Data silos constrain IT operations and AI ambitions
A report released by Ivanti last week points out that data silos are widening the gap between the reality and goals of IT teams. The survey shows that over half of technology professionals believe security and IT data are isolated within their organizations, leading to slow security responses, low IT efficiency, and hindering the effective use of AI tools.

Briefing at a Glance
- A report released last week by software company Ivanti shows that data silos are widening the gap between the reality and goals of IT teams. The company surveyed more than 1,200 IT and cybersecurity professionals.
- More than half of technology professionals said that security and IT data within their organizations are isolated from each other. The survey noted that data silos affect efficiency, collaboration, visibility, security, and the ability of organizations to execute broader strategies.

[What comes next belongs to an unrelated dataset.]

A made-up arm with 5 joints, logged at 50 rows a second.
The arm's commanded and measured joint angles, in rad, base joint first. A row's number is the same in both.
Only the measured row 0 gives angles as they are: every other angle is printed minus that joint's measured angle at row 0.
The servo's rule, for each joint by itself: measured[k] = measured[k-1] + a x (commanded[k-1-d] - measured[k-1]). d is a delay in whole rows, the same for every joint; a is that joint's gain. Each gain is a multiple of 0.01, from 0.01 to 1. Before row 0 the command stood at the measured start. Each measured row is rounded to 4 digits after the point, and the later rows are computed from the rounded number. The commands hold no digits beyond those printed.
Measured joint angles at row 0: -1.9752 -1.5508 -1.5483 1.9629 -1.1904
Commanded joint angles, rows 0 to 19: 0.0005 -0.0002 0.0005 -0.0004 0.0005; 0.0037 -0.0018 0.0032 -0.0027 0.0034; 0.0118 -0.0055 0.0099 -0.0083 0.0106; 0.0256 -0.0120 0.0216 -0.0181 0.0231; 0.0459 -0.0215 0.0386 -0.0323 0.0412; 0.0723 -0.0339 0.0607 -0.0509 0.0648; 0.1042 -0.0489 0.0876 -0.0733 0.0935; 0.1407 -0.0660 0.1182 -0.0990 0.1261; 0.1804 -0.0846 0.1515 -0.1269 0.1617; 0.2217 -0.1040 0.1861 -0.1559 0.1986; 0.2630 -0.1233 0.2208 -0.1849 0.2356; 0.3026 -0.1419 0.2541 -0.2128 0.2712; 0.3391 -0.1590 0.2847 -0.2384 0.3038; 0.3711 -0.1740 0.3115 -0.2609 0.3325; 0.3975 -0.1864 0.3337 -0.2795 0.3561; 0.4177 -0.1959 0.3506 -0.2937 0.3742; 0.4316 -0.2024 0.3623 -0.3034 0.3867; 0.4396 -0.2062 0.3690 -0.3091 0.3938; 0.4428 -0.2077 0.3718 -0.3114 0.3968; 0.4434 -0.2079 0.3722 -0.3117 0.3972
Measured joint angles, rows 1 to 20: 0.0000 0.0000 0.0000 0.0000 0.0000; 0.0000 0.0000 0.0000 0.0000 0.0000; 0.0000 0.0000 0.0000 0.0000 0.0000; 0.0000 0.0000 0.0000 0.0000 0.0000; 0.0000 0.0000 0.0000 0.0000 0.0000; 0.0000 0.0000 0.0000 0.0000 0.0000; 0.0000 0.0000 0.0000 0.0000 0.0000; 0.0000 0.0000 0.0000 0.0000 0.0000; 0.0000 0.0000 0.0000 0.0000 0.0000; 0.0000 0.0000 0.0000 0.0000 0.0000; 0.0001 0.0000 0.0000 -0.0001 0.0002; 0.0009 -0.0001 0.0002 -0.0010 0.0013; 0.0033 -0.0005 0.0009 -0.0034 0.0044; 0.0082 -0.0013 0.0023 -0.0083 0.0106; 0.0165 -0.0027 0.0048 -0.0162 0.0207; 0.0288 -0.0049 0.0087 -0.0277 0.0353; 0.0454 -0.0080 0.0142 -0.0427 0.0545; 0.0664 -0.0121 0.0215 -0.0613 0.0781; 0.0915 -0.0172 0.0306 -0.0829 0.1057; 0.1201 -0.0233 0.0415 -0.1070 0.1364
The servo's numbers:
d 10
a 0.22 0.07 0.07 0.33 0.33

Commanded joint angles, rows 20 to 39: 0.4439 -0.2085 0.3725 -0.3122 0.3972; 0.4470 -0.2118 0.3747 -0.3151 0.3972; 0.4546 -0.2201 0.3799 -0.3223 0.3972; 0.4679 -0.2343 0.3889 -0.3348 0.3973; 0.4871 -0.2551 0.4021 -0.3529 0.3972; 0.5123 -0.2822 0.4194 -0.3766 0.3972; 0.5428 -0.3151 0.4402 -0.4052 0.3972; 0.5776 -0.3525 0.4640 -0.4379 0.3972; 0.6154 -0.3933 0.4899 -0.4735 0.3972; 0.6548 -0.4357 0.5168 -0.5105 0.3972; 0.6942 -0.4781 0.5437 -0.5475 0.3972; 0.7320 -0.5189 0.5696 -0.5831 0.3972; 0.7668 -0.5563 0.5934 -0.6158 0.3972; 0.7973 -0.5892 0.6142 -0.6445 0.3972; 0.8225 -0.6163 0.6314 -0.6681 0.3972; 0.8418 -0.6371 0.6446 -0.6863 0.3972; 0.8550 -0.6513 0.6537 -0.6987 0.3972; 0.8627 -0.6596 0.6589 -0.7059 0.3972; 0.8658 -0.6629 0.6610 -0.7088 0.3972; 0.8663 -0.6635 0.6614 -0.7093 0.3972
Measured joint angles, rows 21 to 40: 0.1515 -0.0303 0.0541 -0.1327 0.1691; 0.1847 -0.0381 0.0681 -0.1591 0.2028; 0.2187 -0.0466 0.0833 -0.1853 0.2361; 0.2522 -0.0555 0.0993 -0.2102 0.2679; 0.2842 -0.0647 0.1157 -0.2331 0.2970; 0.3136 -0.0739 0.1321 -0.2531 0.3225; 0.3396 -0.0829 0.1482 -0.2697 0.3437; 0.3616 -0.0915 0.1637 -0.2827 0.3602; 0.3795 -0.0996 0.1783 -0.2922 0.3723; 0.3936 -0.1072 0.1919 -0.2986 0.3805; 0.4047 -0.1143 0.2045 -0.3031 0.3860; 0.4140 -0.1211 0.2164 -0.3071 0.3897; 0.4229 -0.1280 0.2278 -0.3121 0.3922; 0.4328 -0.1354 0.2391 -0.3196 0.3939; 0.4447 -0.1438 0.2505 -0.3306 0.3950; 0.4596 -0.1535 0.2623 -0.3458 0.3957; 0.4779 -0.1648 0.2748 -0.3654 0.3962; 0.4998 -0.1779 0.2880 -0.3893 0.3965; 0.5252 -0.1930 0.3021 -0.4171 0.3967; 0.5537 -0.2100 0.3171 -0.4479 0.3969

- Data blocking hinders various functions within enterprises. More than three-fifths of respondents attributed slow security responses to data silos, and two-fifths reported IT inefficiency. Nearly 30% of IT professionals said data deficiencies prevent them from effectively using AI tools.
Deep Insights
In the pursuit of efficiency, the data puzzle has become an obstacle on the path forward for enterprises. Additionally, those focusing on AI projects face a stronger sense of urgency in strengthening practices and establishing governance.
"Data ownership is often a hot potato topic, but in the AI era, it has become unavoidable," said Stijn Christiaens, co-founder and chief data citizen at Collibra. According to a report by SoftServe earlier this year, nearly two-thirds of decision-makers said that no one in their organization truly understands data collection or access.

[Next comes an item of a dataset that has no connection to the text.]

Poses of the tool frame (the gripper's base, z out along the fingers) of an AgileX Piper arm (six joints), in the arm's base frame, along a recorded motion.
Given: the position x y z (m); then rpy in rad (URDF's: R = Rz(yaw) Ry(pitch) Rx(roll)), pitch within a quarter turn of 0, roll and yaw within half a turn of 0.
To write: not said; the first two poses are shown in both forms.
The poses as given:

Analysts told CIO Dive that organizations need a comprehensive data strategy, requiring leaders to think deeply about data governance, quality, performance, lineage, and diversity. Without a solid foundation, enterprises may overlook a key differentiator in their overall AI efforts.
Even as pressure to push AI projects into production increases, most enterprise data strategies remain insufficient at present.

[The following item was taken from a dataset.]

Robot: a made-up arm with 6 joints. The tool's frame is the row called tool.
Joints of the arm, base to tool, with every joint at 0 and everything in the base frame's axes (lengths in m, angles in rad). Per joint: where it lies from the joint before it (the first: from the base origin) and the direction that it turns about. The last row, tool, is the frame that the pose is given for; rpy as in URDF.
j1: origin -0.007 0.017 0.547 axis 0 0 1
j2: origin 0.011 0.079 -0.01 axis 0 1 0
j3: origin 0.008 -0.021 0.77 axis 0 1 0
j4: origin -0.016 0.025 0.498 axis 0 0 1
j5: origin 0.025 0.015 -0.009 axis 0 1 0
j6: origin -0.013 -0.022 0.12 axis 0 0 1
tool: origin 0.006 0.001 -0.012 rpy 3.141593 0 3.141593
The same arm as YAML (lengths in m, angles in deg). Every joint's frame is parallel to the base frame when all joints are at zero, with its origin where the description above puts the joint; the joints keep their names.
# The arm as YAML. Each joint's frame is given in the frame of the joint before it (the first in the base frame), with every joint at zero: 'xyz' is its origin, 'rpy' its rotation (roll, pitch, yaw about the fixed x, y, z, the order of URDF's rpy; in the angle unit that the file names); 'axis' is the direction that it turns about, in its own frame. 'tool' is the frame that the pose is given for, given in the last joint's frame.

"The data investment required for generative AI is by no means trivial," said Rita Sallam, distinguished vice president analyst at Gartner, during a webinar in March.
Amid economic uncertainty, enterprises need to weigh how to prioritize projects and investments while shifting attention to cost-saving measures and building flexibility into plans. According to the Ivanti survey, optimizing IT costs is the top strategic priority for more than two-fifths of IT professionals this year.
Christiaens said that enterprises may fall into a common trap of pitting innovation against governance, especially when facing potential tariffs and other volatility pressures.
"This is a false dichotomy," Christiaens said. "Without ownership and accountability, innovation is impossible."